Mr. Phelps thought it should go before the people. This question should not be acted on at this session. He was not opposed to the resolution in principle. It was making so great a political revolution, in so short a time, that the people would not unde[r]stand the matter until compelled to yield to it. ‘Twas simply a proposition from Congress, and not dictation. Upon a question of so much moment as this, ‘tis the part of wise legislators to take time to consider. If the resolution were forced upon him now, it would force him to take a position he did not want to assume. He believed the 4,000,000 of colored voters in the South would eventually hold the balance of power in that section. They would be used and controlled by the large landholders. Are we ready for that?
The vote being taken on the amendment of Mr. Davis, resulted in its rejection.

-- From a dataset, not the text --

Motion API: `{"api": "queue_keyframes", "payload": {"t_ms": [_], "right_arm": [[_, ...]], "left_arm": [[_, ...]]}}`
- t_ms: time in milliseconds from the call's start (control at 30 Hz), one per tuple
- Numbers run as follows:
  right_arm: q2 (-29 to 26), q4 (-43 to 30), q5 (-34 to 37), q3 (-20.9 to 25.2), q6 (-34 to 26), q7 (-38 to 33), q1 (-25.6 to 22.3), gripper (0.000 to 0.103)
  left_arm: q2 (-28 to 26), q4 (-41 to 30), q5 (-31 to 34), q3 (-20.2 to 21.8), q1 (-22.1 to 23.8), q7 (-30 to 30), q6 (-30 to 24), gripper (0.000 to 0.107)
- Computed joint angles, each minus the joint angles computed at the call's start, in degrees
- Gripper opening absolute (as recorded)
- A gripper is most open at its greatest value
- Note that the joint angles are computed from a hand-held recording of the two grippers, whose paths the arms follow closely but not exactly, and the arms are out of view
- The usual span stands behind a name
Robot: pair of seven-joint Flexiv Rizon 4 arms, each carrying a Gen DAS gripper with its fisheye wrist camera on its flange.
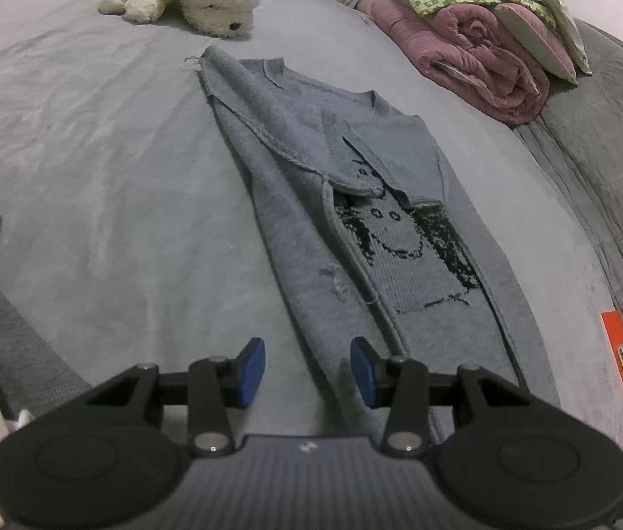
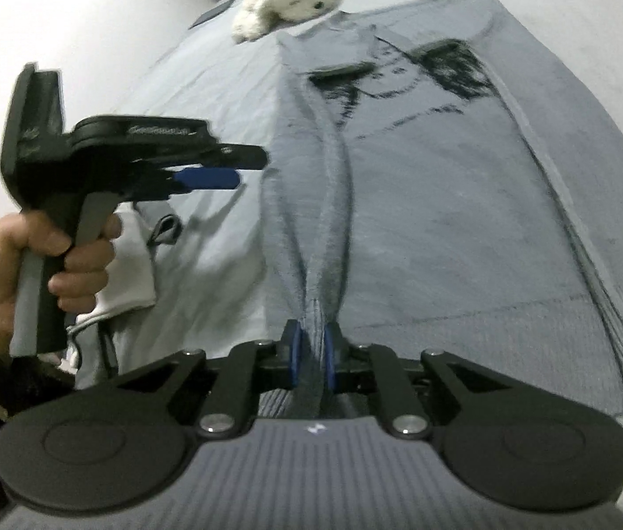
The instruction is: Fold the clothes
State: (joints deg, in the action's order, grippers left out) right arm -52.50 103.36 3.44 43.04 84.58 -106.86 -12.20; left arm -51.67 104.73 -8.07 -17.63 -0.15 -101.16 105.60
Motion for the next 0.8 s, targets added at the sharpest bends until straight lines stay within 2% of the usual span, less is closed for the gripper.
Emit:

The yeas were – Messrs. Applegate, Davis, Wilson and Young – 4.
The Nays were – Messrs. Hoke, (President,) Boreman, Burley, Cathers, Dix, Drummond, Doolittle, Leonard, Phelps, Ramsdell, Werninger and Workman – 12.
The question being on the adoption of the resolution.
Mr. Workman said he expected to vote for the resolution. He had opposed agitating the question hitherto, because it was not before us, but now it was before us, and if for no other reason, than that his conscience told him it was right he would vote for it. If his people did not think he was doing right, there were plenty of others who desired the position he held. We have forced negro suffrage on the South, where negroes are more ignorant than here, and we should be willing to take it ourselves.
Mr. Young believed the resolution was right, and hence he would vote for it. He was ready to join the democratic party, if it would endorse negro suffrage, and the republicans would refuse to do so. He was no policy man.
Mr. Burley had no great feeling upon the subject. He thought this a result of the war, and was willing to accept the situation.
The vote resulted in the adoption of the resolution:
The Yeas were – Messrs. Hoke, (President,) Burley, Dix, Drummond, Doolittle, Leonord, Ramsdell, Werninger, Workman and Young – 10.
The Nays were – Messrs. Applegate, Boreman, Cathers, Davis, Phelps and Wilson – 6.
After the announcement of the vote, Messrs. Boreman, Cather and Pelps arose and stated now that the resolution was adopted they would co-oporate [sic] with their Republican friends, and defend it.
Source
The Wheeling Daily Intelligencer. (Wheeling, W. Va.), March 4, 1869.  Chronicling America: Historic American Newspapers. West Virginia & Regional History Center, Library of Congress.